Exercise goal
When you copy the data, keep every line exactly as written and skip the pictures.

(Items listed in a dataset)

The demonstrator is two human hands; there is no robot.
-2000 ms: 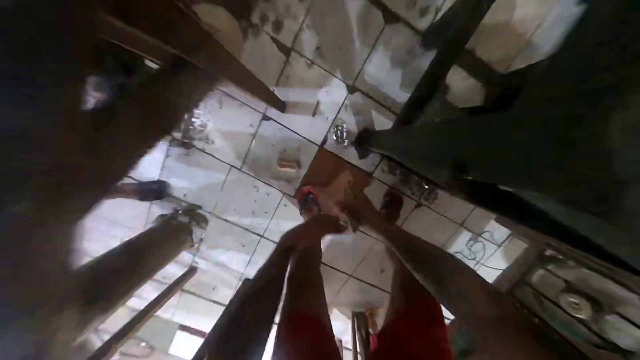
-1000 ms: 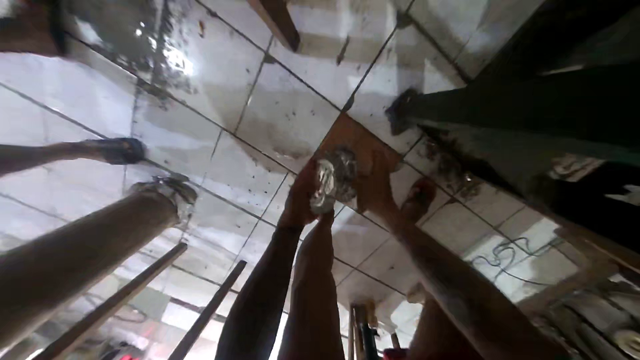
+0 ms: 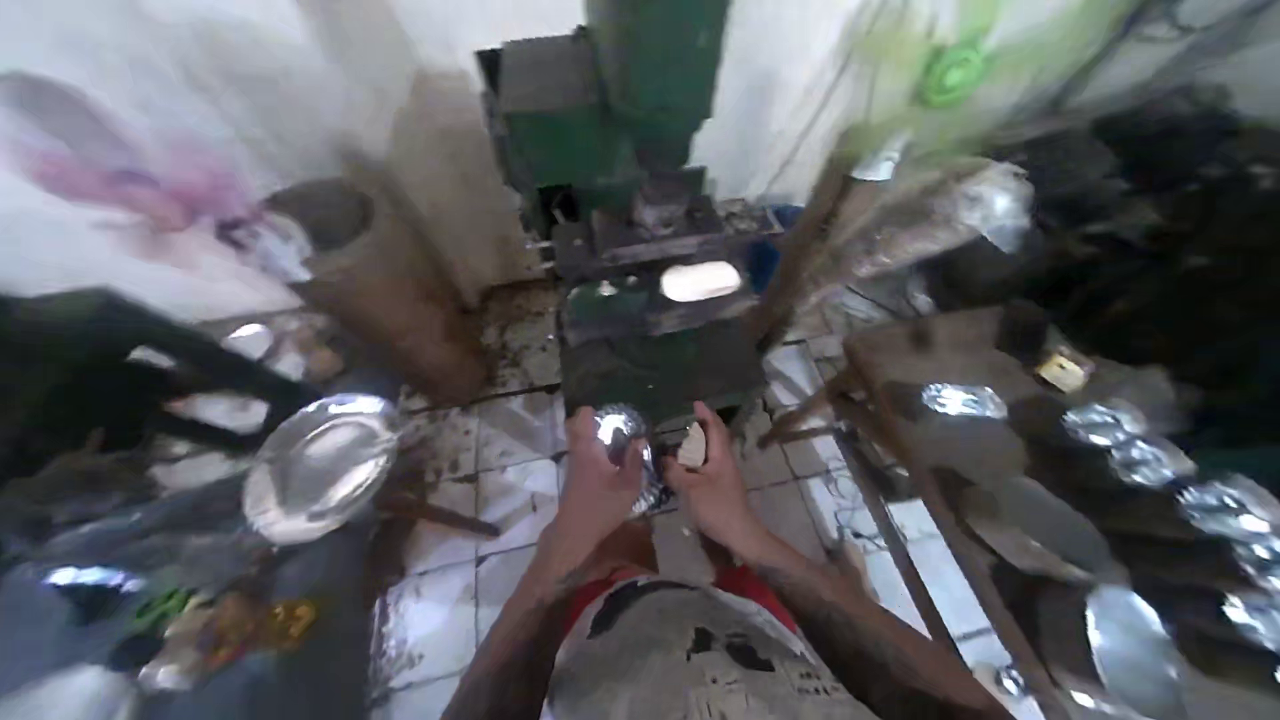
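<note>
My left hand [image 3: 605, 475] grips a shiny silver metal piece [image 3: 620, 428], thumb across its near face. Close beside it on the right, my right hand [image 3: 712, 480] holds a small pale block [image 3: 692, 446] between thumb and fingers; its material cannot be told. The lower part of the metal piece shows between the two hands. Both hands are low in front of my body, at the near edge of a green machine [image 3: 660, 365]. A white oblong shape [image 3: 700, 281] shows bright on the machine.
On the left, a round silver metal plate [image 3: 322, 468] rests on a dark, cluttered table. Behind it stands a tall brown cylinder [image 3: 400, 290]. At right, a wooden table [image 3: 915, 440] bears shiny metal pieces [image 3: 964, 400]. White floor tiles [image 3: 518, 430] lie below.
The view has swung up from the floor to the machine and tables. A second ago both hands were around the silver piece; now the right hand holds a pale block beside it.
</note>
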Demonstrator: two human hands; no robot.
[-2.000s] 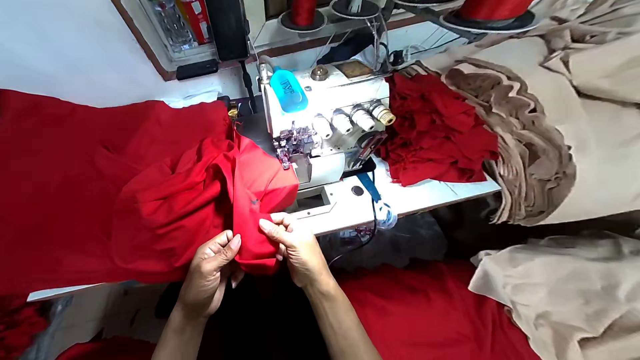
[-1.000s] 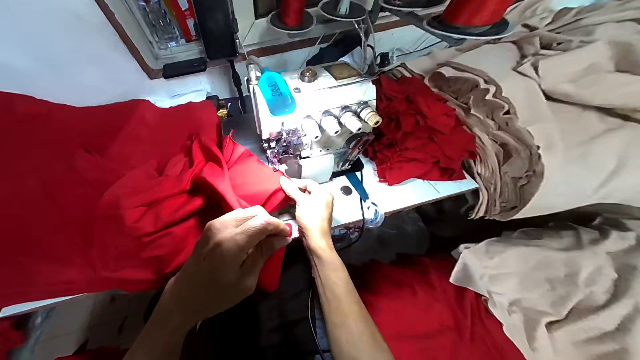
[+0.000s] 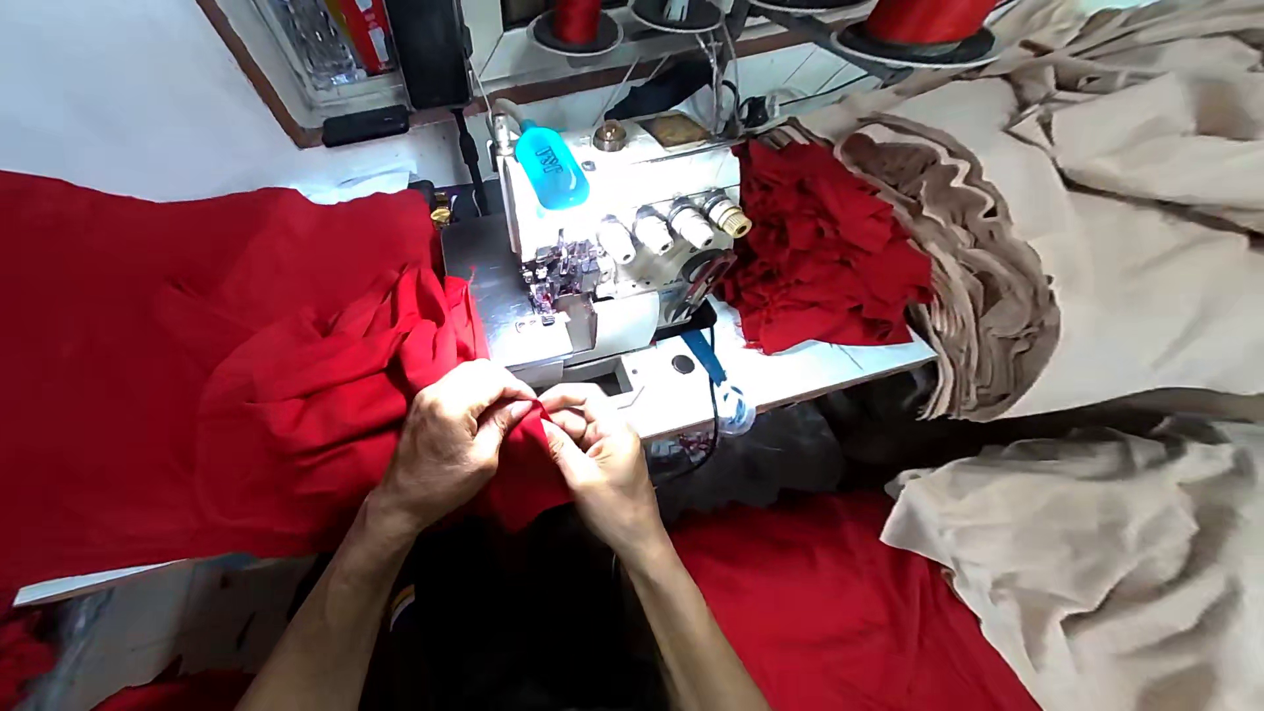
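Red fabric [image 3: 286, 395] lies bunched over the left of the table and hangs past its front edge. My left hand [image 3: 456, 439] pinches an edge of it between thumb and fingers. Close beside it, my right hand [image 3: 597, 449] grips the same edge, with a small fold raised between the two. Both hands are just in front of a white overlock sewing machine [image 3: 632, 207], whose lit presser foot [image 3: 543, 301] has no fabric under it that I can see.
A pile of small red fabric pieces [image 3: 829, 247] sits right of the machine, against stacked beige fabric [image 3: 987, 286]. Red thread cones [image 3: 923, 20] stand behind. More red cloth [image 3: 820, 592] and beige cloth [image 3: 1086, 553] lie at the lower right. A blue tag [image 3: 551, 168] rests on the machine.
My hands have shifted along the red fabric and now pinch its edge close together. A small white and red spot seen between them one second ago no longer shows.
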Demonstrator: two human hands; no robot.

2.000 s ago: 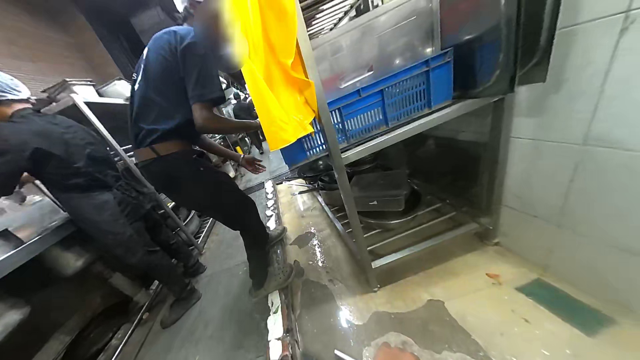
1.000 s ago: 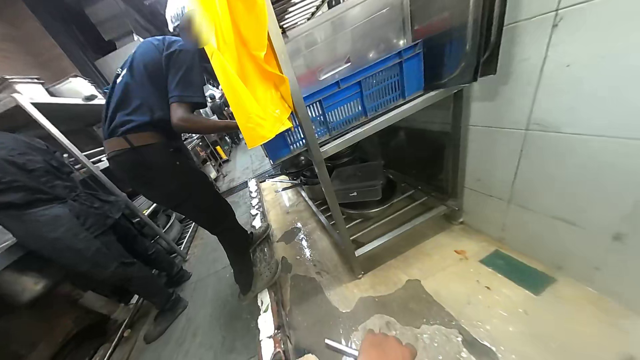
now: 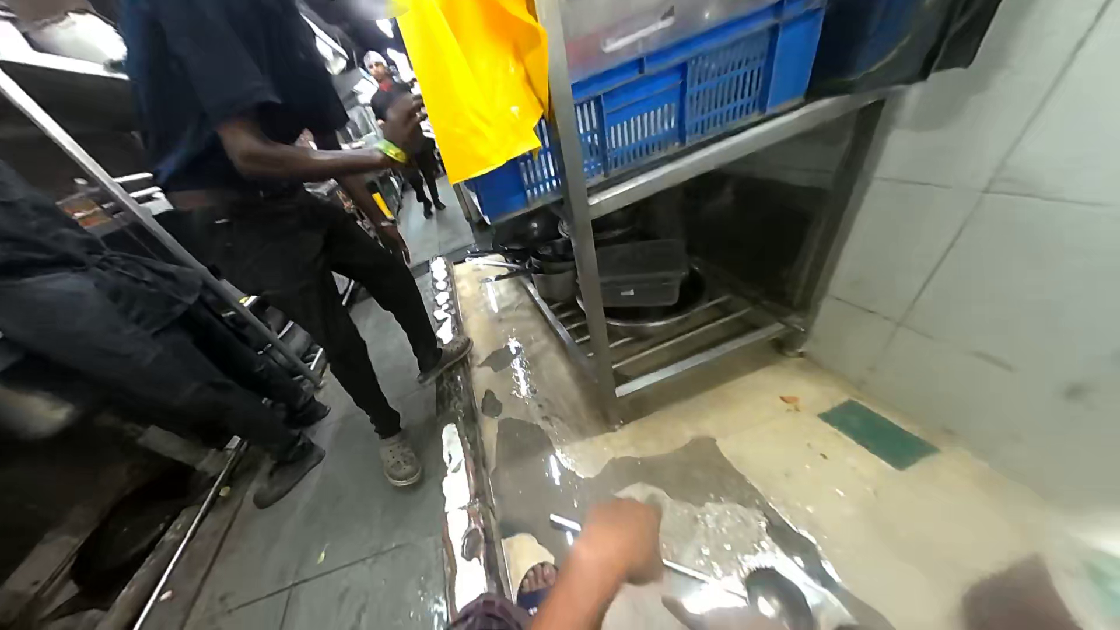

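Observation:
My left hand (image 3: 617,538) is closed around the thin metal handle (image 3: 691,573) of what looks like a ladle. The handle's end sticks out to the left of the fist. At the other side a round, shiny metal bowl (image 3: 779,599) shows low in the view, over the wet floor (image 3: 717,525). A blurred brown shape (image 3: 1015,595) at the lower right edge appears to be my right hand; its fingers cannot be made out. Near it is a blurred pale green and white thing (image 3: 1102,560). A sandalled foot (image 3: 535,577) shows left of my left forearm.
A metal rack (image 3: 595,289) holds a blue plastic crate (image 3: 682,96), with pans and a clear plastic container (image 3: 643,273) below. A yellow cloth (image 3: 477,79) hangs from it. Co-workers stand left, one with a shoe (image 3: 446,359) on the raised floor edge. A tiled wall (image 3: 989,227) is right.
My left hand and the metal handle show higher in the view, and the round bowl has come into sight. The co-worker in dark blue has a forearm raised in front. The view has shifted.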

Your solution
The demonstrator is two human hands; there is no robot.
-2000 ms: 
-1000 ms: 
+0 ms: 
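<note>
My left hand [image 3: 605, 475] grips a shiny silver metal piece [image 3: 620, 428], thumb across its near face. Close beside it on the right, my right hand [image 3: 712, 480] holds a small pale block [image 3: 692, 446] between thumb and fingers; its material cannot be told. The lower part of the metal piece shows between the two hands. Both hands are low in front of my body, at the near edge of a green machine [image 3: 660, 365]. A white oblong shape [image 3: 700, 281] shows bright on the machine.
On the left, a round silver metal plate [image 3: 322, 468] rests on a dark, cluttered table. Behind it stands a tall brown cylinder [image 3: 400, 290]. At right, a wooden table [image 3: 915, 440] bears shiny metal pieces [image 3: 964, 400]. White floor tiles [image 3: 518, 430] lie below.
The view has swung up from the floor to the machine and tables. A second ago both hands were around the silver piece; now the right hand holds a pale block beside it.
</note>
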Demonstrator: two human hands; no robot.
[-2.000s] 
[-1.000s] 
[+0.000s] 
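Red fabric [image 3: 286, 395] lies bunched over the left of the table and hangs past its front edge. My left hand [image 3: 456, 439] pinches an edge of it between thumb and fingers. Close beside it, my right hand [image 3: 597, 449] grips the same edge, with a small fold raised between the two. Both hands are just in front of a white overlock sewing machine [image 3: 632, 207], whose lit presser foot [image 3: 543, 301] has no fabric under it that I can see.
A pile of small red fabric pieces [image 3: 829, 247] sits right of the machine, against stacked beige fabric [image 3: 987, 286]. Red thread cones [image 3: 923, 20] stand behind. More red cloth [image 3: 820, 592] and beige cloth [image 3: 1086, 553] lie at the lower right. A blue tag [image 3: 551, 168] rests on the machine.
My hands have shifted along the red fabric and now pinch its edge close together. A small white and red spot seen between them one second ago no longer shows.
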Demonstrator: two human hands; no robot.

2.000 s ago: 
1.000 s ago: 
now: 

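Observation:
My left hand (image 3: 617,538) is closed around the thin metal handle (image 3: 691,573) of what looks like a ladle. The handle's end sticks out to the left of the fist. At the other side a round, shiny metal bowl (image 3: 779,599) shows low in the view, over the wet floor (image 3: 717,525). A blurred brown shape (image 3: 1015,595) at the lower right edge appears to be my right hand; its fingers cannot be made out. Near it is a blurred pale green and white thing (image 3: 1102,560). A sandalled foot (image 3: 535,577) shows left of my left forearm.
A metal rack (image 3: 595,289) holds a blue plastic crate (image 3: 682,96), with pans and a clear plastic container (image 3: 643,273) below. A yellow cloth (image 3: 477,79) hangs from it. Co-workers stand left, one with a shoe (image 3: 446,359) on the raised floor edge. A tiled wall (image 3: 989,227) is right.
My left hand and the metal handle show higher in the view, and the round bowl has come into sight. The co-worker in dark blue has a forearm raised in front. The view has shifted.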

There is nothing else to this exercise.